Directions: Copy the entire listing exactly.

Records to process:
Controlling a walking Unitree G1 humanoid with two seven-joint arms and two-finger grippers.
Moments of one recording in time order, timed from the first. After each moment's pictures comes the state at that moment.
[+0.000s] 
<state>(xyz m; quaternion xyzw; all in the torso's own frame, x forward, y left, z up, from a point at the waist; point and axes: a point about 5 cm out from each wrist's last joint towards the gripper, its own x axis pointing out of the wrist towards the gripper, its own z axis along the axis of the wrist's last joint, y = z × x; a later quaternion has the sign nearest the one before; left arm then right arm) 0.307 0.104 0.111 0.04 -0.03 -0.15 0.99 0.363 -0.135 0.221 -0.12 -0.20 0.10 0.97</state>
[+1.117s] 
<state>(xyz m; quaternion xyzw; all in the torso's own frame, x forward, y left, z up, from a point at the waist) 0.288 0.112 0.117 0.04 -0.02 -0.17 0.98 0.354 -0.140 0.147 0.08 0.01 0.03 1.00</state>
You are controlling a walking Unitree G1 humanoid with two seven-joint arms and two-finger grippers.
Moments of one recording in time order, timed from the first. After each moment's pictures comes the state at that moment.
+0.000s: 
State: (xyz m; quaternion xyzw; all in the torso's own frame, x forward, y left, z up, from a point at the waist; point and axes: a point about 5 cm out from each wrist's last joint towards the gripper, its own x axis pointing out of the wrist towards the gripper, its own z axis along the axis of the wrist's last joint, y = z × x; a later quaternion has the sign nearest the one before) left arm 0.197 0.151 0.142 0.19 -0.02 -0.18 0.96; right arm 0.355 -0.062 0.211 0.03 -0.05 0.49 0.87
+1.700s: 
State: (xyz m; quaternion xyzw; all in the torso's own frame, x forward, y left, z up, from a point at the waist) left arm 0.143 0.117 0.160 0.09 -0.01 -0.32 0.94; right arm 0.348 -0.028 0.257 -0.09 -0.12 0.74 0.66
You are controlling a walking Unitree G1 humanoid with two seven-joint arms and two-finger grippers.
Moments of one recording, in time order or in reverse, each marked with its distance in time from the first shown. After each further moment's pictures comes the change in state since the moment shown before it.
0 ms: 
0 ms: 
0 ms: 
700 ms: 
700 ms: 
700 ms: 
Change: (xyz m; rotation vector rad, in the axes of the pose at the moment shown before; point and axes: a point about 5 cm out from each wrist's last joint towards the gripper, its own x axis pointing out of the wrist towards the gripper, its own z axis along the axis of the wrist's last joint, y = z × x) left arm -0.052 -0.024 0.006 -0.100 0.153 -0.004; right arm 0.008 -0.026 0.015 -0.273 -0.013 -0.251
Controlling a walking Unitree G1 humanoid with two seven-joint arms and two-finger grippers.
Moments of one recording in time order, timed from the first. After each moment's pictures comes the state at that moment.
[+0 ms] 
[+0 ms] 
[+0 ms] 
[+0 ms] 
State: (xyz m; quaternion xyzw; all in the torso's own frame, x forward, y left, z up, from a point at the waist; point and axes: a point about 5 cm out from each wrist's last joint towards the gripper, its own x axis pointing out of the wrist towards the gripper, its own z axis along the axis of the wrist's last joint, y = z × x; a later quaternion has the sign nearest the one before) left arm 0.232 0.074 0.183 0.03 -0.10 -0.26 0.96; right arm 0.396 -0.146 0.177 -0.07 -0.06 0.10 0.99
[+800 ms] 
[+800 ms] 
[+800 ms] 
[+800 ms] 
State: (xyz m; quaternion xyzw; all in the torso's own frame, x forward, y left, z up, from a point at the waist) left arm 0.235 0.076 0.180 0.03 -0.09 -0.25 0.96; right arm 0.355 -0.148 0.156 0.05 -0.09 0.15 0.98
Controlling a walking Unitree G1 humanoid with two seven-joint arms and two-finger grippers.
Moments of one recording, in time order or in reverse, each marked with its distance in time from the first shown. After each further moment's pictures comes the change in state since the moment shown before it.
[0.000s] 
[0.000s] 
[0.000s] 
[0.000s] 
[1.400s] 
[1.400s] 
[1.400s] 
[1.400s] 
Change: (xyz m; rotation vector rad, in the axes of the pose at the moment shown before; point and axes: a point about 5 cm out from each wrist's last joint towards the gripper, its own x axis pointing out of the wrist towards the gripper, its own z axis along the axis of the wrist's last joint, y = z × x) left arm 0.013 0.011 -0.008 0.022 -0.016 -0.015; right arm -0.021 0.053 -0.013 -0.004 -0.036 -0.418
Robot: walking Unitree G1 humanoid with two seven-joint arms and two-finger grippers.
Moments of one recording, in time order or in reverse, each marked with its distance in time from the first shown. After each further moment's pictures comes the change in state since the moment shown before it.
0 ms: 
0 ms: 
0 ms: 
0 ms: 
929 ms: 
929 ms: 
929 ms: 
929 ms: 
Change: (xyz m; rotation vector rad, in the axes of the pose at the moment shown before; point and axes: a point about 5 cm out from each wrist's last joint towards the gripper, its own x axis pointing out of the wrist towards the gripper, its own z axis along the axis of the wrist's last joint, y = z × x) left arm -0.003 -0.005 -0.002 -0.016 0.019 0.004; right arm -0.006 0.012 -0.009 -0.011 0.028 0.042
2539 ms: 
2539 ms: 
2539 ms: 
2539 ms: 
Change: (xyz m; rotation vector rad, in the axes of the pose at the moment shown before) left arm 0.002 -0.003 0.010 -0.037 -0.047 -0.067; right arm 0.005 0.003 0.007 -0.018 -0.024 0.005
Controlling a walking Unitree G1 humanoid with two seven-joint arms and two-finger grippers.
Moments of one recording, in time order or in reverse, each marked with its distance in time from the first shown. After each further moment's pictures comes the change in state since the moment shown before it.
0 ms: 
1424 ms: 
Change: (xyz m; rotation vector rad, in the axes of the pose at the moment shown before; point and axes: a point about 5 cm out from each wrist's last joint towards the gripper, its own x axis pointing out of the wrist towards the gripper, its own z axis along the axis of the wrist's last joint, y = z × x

Answer to the exercise:
Controlling a walking Unitree G1 humanoid with two seven-joint arms and two-finger grippers.
Moments of one recording in time order, timed from the first. After each moment's pictures comes the state at that moment.
[+0.000s] 
<state>(xyz m; quaternion xyzw; all in the torso's own frame, x forward, y left, z up, from a point at the waist; point and axes: a point about 5 cm out from each wrist's last joint towards the gripper, its own x axis pointing out of the wrist towards the gripper, its own z axis along the axis of the wrist's last joint, y = z × x; a later quaternion has the sign nearest the one before; left arm then right arm) 0.307 0.104 0.111 0.04 -0.03 -0.15 0.99 0.363 -0.135 0.221 -0.12 -0.20 0.10 0.97</state>
[+1.117s] 
<state>(xyz m; quaternion xyzw; all in the torso's own frame, x forward, y left, z up, from a point at the waist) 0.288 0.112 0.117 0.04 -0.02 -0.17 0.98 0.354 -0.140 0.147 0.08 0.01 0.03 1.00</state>
You are controlling a walking Unitree G1 humanoid with two seven-joint arms and two-finger grippers.
Moments of one recording in time order, timed from the first. After each moment's pictures comes the state at that moment.
+0.000s: 
State: (xyz m; quaternion xyzw; all in the torso's own frame, x forward, y left, z up, from a point at the waist; point and axes: a point about 5 cm out from each wrist's last joint towards the gripper, its own x axis pointing out of the wrist towards the gripper, its own z axis along the axis of the wrist's last joint, y = z × x; a later quaternion has the sign nearest the one before) left arm 0.197 0.151 0.142 0.19 -0.02 -0.18 0.96; right arm 0.355 -0.062 0.211 0.03 -0.05 0.49 0.87
+1.700s: 
State: (xyz m; quaternion xyzw; all in the torso's own frame, x forward, y left, z up, from a point at the waist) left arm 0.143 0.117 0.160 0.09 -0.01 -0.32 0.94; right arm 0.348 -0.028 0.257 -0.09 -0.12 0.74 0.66
You are controlling a walking Unitree G1 humanoid with two seven-joint arms and two-finger grippers.
Moments of one recording, in time order or in reverse, each marked with its distance in time from the first shown. After each further moment's pictures comes the change in state since the moment shown before it.
0 ms: 
0 ms: 
0 ms: 
700 ms: 
700 ms: 
700 ms: 
Change: (xyz m; rotation vector rad, in the axes of the pose at the moment shown before; point and axes: a point about 5 cm out from each wrist's last joint towards the gripper, its own x axis pointing out of the wrist towards the gripper, its own z axis along the axis of the wrist's last joint, y = z × x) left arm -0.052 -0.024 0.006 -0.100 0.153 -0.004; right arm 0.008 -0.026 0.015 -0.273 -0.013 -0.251
Controlling a walking Unitree G1 humanoid with two seven-joint arms and two-finger grippers.
Moments of one recording in time order, timed from the first. After each moment's pictures comes the state at that moment.
[+0 ms] 
[+0 ms] 
[+0 ms] 
[+0 ms] 
State: (xyz m; quaternion xyzw; all in the torso's own frame, x forward, y left, z up, from a point at the waist; point and axes: a point about 5 cm out from each wrist's last joint towards the gripper, its own x axis pointing out of the wrist towards the gripper, its own z axis along the axis of the wrist's last joint, y = z × x; a later quaternion has the sign nearest the one before) left arm 0.232 0.074 0.183 0.03 -0.10 -0.26 0.96; right arm 0.396 -0.146 0.177 -0.07 -0.06 0.10 0.99
[+800 ms] 
[+800 ms] 
[+800 ms] 
[+800 ms] 
State: (xyz m; quaternion xyzw; all in the torso's own frame, x forward, y left, z up, from a point at the waist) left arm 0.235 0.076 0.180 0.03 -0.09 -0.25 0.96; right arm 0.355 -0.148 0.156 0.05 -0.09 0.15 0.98
Controlling a walking Unitree G1 humanoid with two seven-joint arms and two-finger grippers.
Moments of one recording, in time order or in reverse, each marked with its distance in time from the first shown. After each further moment's pictures comes the change in state since the moment shown before it.
[0.000s] 
[0.000s] 
[0.000s] 
[0.000s] 
[1.400s] 
[1.400s] 
[1.400s] 
[1.400s] 
Change: (xyz m; rotation vector rad, in the axes of the pose at the moment shown before; point and axes: a point about 5 cm out from each wrist's last joint towards the gripper, its own x axis pointing out of the wrist towards the gripper, its own z axis along the axis of the wrist's last joint, y = z × x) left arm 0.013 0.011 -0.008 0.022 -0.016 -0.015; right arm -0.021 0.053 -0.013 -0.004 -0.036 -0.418
Robot: walking Unitree G1 humanoid with two seven-joint arms and two-finger grippers.
Moments of one recording, in time order or in reverse, each marked with its distance in time from the first shown. After each further moment's pictures comes the change in state since the moment shown before it.
0 ms: 
0 ms: 
0 ms: 
0 ms: 
929 ms: 
929 ms: 
929 ms: 
929 ms: 
Change: (xyz m; rotation vector rad, in the axes of the pose at the moment shown before; point and axes: a point about 5 cm out from each wrist's last joint towards the gripper, its own x axis pointing out of the wrist towards the gripper, its own z axis along the axis of the wrist's last joint, y = z × x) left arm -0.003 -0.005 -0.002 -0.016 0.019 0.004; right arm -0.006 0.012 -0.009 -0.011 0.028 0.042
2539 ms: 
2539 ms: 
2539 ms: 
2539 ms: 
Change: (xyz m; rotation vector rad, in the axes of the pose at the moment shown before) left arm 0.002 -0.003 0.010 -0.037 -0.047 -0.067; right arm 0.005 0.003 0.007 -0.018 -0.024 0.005
Controlling a walking Unitree G1 humanoid with two seven-joint arms and two-finger grippers.
Moments of one recording, in time order or in reverse, each marked with its distance in time from the first shown. After each further moment's pictures comes the change in state since the moment shown before it.
0 ms: 
1424 ms: 
Change: (xyz m; rotation vector rad, in the axes of the pose at the moment shown before; point and axes: a point about 5 cm out from each wrist's last joint towards the gripper, its own x axis pointing out of the wrist towards the gripper, its own z axis along the axis of the wrist's last joint, y = z × x

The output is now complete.